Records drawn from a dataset
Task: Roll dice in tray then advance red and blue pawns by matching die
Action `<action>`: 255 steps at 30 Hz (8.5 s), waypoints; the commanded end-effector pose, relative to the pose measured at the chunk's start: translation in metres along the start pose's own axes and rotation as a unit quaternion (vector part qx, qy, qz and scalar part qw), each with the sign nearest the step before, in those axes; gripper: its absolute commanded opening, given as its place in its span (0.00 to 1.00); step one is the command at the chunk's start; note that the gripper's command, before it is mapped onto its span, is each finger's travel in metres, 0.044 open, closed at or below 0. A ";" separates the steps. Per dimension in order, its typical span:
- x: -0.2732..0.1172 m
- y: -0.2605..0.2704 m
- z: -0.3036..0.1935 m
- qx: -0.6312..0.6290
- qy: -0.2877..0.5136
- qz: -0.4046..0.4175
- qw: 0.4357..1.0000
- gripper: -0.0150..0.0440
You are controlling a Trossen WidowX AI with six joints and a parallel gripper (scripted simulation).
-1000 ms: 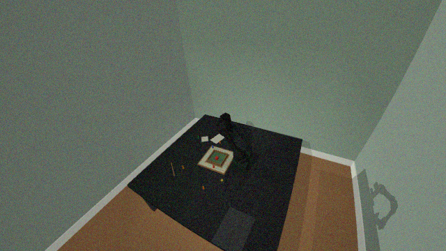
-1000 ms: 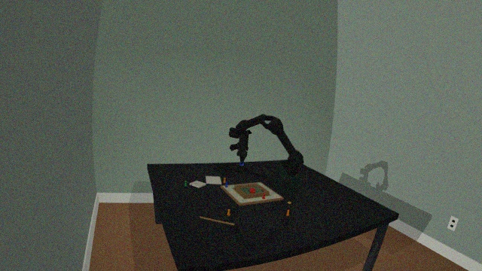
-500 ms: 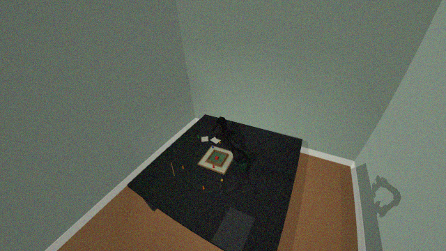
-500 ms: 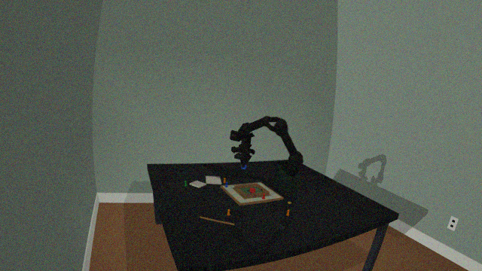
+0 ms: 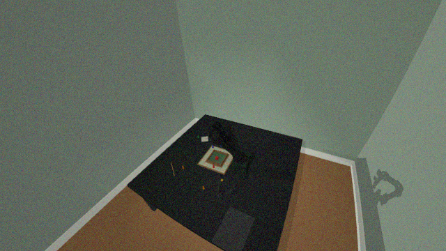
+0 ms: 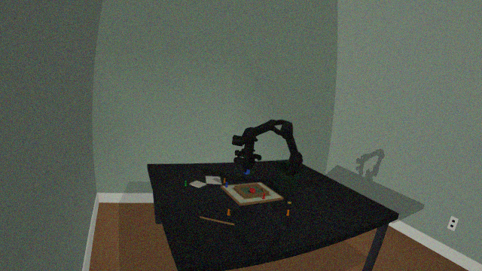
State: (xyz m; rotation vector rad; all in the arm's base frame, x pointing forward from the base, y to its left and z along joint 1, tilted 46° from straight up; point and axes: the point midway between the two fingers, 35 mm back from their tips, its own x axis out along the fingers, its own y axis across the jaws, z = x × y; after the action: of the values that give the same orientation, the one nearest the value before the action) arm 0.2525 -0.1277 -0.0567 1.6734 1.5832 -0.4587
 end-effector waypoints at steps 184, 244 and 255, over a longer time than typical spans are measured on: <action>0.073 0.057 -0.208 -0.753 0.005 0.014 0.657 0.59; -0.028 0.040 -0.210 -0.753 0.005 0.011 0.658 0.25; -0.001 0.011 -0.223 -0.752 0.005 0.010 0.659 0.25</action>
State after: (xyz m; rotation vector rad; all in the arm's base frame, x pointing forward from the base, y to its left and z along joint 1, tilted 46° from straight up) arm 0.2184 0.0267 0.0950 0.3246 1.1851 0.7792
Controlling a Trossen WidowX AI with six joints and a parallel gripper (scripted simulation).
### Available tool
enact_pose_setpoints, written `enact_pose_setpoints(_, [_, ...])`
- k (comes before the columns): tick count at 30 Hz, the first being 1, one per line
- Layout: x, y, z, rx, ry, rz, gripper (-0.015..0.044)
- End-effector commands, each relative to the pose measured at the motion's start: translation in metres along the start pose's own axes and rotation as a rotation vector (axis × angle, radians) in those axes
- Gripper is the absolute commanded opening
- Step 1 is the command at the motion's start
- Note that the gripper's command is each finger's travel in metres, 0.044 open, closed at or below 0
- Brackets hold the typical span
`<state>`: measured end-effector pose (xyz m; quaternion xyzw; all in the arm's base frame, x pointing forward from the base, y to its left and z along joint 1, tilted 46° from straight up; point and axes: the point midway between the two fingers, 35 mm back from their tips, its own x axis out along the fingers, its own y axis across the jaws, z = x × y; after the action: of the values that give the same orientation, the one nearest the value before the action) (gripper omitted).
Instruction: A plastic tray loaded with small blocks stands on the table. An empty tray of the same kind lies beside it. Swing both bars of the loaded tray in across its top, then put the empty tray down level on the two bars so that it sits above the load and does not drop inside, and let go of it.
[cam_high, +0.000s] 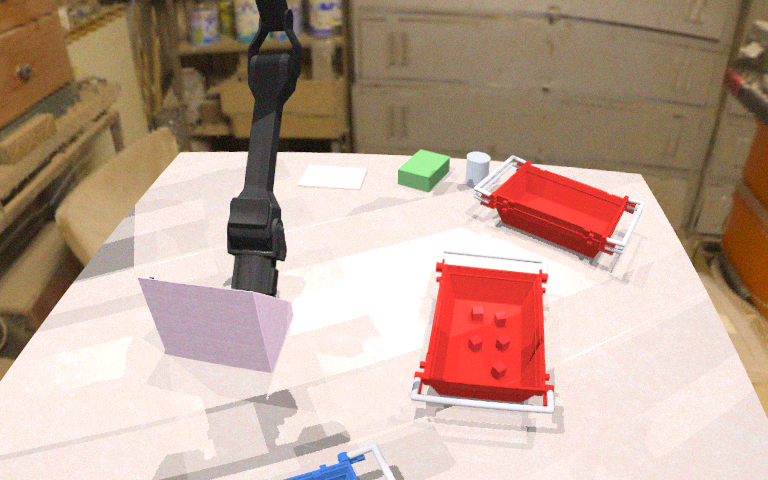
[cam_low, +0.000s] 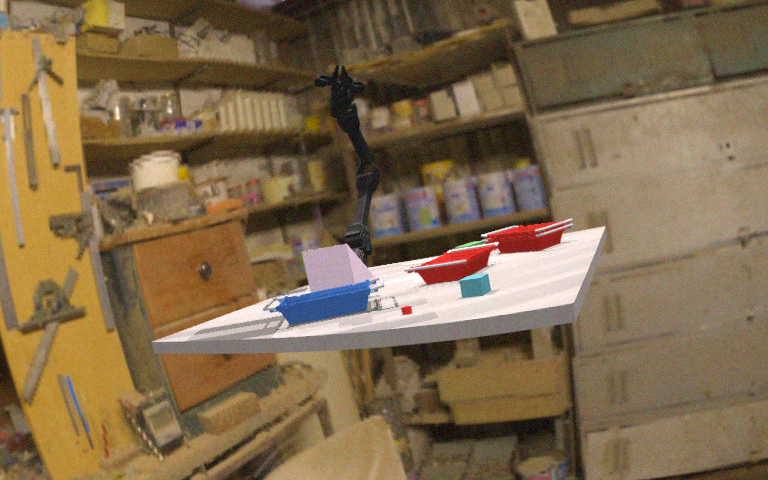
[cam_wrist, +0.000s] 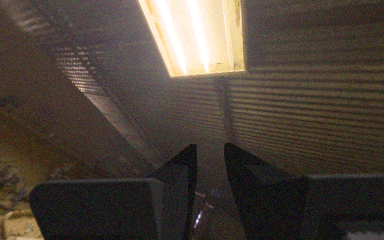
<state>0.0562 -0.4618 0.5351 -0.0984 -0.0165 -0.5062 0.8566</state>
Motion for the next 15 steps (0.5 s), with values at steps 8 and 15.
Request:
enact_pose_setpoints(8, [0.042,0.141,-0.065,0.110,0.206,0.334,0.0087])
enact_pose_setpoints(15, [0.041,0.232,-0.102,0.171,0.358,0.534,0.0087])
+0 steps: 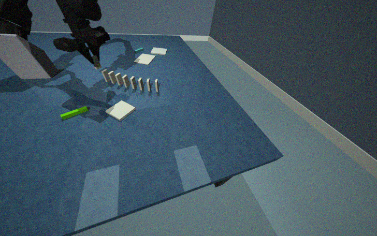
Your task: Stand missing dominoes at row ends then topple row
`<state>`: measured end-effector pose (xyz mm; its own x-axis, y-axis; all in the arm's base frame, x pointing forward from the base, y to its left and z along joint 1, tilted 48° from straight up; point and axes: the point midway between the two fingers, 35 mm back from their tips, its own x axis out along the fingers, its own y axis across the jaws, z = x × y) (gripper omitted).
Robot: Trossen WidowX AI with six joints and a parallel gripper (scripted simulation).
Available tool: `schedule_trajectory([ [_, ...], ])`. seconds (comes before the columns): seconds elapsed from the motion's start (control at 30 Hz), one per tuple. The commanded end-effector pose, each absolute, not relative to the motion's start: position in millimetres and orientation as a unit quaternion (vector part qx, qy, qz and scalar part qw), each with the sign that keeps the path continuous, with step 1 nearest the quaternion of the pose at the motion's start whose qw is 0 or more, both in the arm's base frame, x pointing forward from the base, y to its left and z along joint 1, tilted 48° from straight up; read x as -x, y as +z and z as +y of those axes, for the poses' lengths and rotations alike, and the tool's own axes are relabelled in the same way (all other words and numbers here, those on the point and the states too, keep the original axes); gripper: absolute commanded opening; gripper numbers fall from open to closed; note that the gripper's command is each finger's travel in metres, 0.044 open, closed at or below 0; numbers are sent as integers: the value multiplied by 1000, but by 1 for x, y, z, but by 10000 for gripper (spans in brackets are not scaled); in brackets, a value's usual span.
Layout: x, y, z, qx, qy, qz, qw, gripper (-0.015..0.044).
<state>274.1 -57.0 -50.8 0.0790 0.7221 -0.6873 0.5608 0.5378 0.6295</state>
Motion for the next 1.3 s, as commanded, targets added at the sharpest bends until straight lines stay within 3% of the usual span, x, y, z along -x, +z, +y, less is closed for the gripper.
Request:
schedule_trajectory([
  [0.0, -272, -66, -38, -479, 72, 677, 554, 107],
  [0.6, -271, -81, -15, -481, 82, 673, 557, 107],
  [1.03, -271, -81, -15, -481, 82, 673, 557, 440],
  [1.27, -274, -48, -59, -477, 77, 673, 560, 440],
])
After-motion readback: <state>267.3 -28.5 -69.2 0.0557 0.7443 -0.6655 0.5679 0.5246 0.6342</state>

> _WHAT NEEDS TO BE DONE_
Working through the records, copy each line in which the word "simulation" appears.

> _RESPONSE TO THE EXERCISE_
You are controlling a Trossen WidowX AI with six joints and a parallel gripper (scripted simulation).
Controlling a Trossen WidowX AI with six joints and a parallel gripper (scripted simulation).
Robot: Trossen WidowX AI with six joints and a parallel gripper (scripted simulation).

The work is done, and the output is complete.